Bessa chyba na dobre opuściła amerykański Nasdaq

Przemek Barankiewicz
opublikowano: 2001-04-19 22:29

Utrzymuje się entuzjazm graczy za oceanem, wywołany redukcją stóp przez Fed. Na wzrost popytu wpływają także kwartalne wyniki finansowe. Okazało się, że wizje analityków były zbyt katastroficzne. Liderami wzrostów byli w czwartek IBM, Apple, Siebel Systems i Oracle. Znacznie spokojniej było na NYSE.

Początek sesji nie zapowiadał jednak zwyżki. Giełdy zlekceważyły informację o mniejszej liczbie nowych podań o zasiłek dla bezrobotnych. Jeszcze przed tygodniem ich poziom był najwyższy od ponad 5 lat. Wskaźniku rynku NYSE i Nasdaq krążyły wokół wartości ze środowego zamknięcia.

W miarę czasu indeks sektora zaawansowanych technologii oddalał się od, do niedawna magicznej, granicy 2 tys. punktów.

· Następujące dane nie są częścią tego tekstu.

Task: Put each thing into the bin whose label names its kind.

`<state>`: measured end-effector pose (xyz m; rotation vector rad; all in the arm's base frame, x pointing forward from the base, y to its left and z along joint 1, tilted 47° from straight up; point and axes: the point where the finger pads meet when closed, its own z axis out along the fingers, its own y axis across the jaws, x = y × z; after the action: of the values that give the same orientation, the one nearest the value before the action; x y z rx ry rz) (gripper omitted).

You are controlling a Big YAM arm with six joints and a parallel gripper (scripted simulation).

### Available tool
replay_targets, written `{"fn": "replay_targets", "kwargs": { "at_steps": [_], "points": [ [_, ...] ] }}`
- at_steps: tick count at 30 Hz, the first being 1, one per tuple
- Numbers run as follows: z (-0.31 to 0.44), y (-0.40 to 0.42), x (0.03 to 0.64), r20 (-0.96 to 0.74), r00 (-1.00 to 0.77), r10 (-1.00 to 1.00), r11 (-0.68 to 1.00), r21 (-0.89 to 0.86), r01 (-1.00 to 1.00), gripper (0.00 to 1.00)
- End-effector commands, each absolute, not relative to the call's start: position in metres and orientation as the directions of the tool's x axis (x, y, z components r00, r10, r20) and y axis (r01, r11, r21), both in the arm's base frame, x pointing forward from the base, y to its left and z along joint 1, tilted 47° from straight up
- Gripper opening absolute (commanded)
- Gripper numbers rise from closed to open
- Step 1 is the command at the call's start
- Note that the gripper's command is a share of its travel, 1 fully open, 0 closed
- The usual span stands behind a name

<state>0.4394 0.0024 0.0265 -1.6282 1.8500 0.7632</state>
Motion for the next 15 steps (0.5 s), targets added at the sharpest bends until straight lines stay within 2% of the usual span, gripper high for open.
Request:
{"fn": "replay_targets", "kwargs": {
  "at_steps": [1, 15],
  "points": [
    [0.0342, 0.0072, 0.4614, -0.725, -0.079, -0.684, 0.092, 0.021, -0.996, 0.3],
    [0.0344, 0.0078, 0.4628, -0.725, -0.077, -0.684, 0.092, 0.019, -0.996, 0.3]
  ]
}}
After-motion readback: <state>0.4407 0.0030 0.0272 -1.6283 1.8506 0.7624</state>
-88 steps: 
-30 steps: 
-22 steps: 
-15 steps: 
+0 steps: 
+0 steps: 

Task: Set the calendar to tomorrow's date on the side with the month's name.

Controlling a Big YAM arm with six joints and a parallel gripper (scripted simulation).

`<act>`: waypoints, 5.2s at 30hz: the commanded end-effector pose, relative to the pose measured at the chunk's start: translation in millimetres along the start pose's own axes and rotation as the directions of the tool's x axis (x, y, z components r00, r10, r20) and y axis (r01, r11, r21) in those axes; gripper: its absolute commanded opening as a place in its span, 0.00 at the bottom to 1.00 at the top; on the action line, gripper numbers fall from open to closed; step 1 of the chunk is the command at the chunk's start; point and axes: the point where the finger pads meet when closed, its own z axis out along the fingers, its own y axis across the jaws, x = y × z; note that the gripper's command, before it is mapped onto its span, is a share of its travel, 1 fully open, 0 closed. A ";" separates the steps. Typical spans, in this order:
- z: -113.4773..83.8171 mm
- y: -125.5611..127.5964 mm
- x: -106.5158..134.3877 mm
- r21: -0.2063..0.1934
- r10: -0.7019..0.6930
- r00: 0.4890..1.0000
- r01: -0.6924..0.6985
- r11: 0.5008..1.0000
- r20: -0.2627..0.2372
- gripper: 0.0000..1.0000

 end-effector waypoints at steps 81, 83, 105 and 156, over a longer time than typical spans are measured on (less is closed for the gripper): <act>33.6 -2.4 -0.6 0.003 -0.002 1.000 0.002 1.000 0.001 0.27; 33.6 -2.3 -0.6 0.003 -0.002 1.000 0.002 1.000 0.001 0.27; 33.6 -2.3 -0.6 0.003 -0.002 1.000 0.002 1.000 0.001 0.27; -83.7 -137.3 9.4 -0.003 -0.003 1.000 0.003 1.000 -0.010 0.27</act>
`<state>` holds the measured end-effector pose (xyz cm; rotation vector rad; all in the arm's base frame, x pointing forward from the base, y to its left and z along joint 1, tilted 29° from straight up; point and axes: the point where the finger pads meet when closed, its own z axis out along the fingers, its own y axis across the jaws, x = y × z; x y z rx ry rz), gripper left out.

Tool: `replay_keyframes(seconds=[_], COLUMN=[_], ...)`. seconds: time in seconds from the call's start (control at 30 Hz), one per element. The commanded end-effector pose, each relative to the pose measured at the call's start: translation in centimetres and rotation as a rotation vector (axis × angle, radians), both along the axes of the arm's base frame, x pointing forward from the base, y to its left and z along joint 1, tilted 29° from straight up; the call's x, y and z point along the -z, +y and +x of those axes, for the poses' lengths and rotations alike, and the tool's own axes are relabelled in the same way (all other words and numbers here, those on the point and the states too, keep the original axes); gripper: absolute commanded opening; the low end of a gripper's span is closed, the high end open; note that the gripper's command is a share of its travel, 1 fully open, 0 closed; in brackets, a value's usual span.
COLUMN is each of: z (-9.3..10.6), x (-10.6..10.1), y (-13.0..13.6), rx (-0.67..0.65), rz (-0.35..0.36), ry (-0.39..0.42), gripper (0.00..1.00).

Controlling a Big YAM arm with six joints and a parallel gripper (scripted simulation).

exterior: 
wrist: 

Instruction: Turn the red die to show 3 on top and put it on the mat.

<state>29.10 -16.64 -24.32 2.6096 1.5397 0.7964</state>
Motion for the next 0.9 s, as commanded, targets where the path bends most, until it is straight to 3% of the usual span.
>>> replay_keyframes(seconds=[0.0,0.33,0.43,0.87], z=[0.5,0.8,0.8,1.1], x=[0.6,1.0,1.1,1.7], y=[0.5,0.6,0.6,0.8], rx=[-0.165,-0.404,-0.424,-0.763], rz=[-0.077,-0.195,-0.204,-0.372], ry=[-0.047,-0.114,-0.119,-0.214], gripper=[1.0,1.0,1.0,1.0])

Najlepsze na rynku były papiery producenta oprogramowania Siebel Systems. Spółka podała rewelacyjne wyniki kwartalne. Niewiele słabsze były rezultaty producentów komputerów – IBM i Apple. Goldman Sachs od razu podniósł rekomendację dla IBM i Siebela. Inny bank inwestycyjny - Morgan Stanley - wyraził bardzo korzystną opinię o Oracle, liderze na rynku baz danych. Pozwoliło to kursowi spółki wzrosnąć o kilkanaście procent. Nadal rośnie kurs Yahoo. Najwyraźniej rynek wiąże duże nadzieje z nowym prezesem portalu.

Ford podążył dzisiaj tropem General Motors, który ogłosił w środę o drastycznym spadku zysku, ale i tak analitycy spodziewali się większego załamania rezultatów finansowych. Dzięki temu kurs motoryzacyjnego giganta zyskał ponad 5 proc.

Spadły kursy największych banków inwestycyjnych, m.in. Goldman Sachs, Merrill Lynch i Lehman Brothers. Powodem jest obniżenie rekomendacji dla sektora przez UBS Warburg.

Pod koniec sesji na rynku zapanował taki optymizm, że kupujący wynieśli kurs Microsoftu do najwyższego poziomu od 5 miesięcy. Gracze byli pewni, że opublikowane po sesji wyniki kwartalne spółki Billa Gates’a pozytywnie zaskoczą analityków.